Don’t write off meeting up with the boys and their mums outside school, at least for the next couple of years. One on one rather than in a group ideally - appreciate this doesn’t help with tonight but other times.

My DD is similar to yours, and I am friends with a couple of boy mums from her class. They wouldn’t particularly choose to play together in school (the sex divide is strong…) but we hang out outside school, go on day trips etc together and DD and their DSs get on well.

DD didn’t really make strong girl friends in her class until year 3. She sort of bounced around. The girls weren’t girly but the girl dynamic was weird for the first couple of years due to a Queen Bee situation. At one point she played mainly with a group of (really nice) boys. She was never too bothered. In year 3 onwards she found her tribe - mostly bookworms like her.

Silkiefloof · 31/10/2023 11:31

It might be worth looking round other schools though in our case there was only one primary you could get into fortunately for us it was fine and issues came at secondary. If you can afford it maybe look round a private primary if she's quiet and well behaved and intelligent. I think some of those go on longer and have things kids mix in after school. I regret not sending my DS private for secondary and staying in London. I much prefer not being in London and DD its been great for but DS moving was a disaster schools wise.

Polpa · 31/10/2023 11:38

We’re in a naice market town on the edge of the countryside near a major city up north. Most of the parents here are also working all the time, classes are still ferry to and from with not much time to socialise. It’s still hard to make friends.

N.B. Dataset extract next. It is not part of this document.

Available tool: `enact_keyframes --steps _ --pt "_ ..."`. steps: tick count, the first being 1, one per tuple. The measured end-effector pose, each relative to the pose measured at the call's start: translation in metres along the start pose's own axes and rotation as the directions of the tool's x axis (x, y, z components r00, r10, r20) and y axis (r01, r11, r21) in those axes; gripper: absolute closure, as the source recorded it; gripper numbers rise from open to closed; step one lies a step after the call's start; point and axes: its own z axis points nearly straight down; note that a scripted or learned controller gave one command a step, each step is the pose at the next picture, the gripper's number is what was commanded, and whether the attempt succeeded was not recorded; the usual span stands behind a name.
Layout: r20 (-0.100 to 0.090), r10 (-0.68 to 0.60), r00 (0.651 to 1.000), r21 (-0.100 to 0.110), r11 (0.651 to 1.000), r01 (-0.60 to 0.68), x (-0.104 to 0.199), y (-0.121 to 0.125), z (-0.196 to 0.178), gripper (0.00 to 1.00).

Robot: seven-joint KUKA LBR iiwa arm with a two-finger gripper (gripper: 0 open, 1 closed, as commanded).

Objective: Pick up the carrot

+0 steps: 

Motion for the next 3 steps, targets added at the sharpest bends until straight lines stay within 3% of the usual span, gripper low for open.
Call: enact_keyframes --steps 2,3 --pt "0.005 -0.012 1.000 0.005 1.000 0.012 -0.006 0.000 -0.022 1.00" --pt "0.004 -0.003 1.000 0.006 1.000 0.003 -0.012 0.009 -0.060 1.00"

Two thing that occurred to me from your post: 1) make sure that if you do go out of London, you go somewhere where there are the classes your studious geeky child will actually like. Mine would love to be doing parkour and rock climbing but all the classes are miles away, and there’s very little in the way of STEM classes. It’s impossible to get into Brownies or Scout squirrels here too. I bet you have a huge choice of classes where you are. Don’t assume it will be the same elsewhere- we didn’t check enough when deciding where to move to.

  1. make sure you go to somewhere where there is a good culture of valuing education. We’re just over the border from a grammar area and we have some fantastic and very selective private schools. I can’t speak for everyone but it feels like there’s a big culture of valuing educational attainment here which is good for studious children. A
Kitchendisco1 · 31/10/2023 11:42

Jellycats4life · 31/10/2023 11:24

Doesn’t fit in with other girls
Might seem like a “quirky oddball”
Prefers older children to peers
Intelligent, geeky, loves learning
Not invited on play dates
Introverted
Verbal / articulate
Socially excluded / ignored by other kids
Struggles to form friendships
Precocious

You’ve just described a textbook autistic girl. And I’m sure you’ll be shocked and say “but she makes eye contact, and she’s social… she wants to be social”. Autistic girls can do that too.

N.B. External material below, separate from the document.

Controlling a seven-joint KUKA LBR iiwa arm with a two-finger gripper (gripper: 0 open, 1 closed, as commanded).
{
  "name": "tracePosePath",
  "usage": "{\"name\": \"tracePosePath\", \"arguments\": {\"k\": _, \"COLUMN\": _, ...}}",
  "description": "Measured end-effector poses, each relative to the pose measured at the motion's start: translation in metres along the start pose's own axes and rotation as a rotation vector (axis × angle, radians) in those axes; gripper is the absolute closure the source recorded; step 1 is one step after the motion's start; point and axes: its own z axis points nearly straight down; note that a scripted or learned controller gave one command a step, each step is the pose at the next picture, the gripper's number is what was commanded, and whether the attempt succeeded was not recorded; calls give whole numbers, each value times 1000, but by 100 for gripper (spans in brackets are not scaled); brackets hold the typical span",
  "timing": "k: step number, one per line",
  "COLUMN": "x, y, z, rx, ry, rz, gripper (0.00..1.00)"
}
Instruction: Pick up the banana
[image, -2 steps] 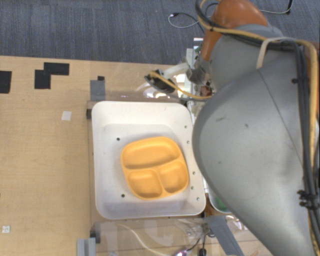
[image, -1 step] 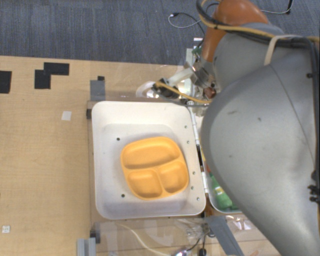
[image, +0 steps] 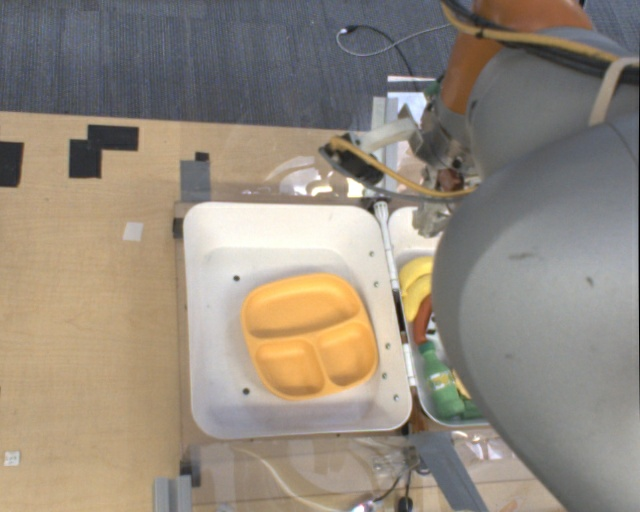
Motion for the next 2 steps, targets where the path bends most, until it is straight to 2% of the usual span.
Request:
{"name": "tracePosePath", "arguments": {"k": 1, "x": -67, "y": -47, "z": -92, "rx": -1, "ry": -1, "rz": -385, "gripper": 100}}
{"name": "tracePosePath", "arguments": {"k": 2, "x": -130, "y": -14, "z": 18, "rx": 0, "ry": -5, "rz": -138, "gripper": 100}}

Children are so good at spotting neurodivergence in other kids. Way better than adults (and even a lot of professionals). There could be something else at the root of your daughter’s social struggles. I know this because I lived it, and then history repeated with my own daughter.

I was just coming on to say this. My only DD is very similar & also aged 5 & just been diagnosed with autism. A diagnosis doesn’t solve everything but I would be on the look out for signs. We also felt very isolated in terms of friendships for DD OP & are also considering moving out of London but more to be near to family (DD is only really comfortable socialising with my family & isn’t so bothered about her peers).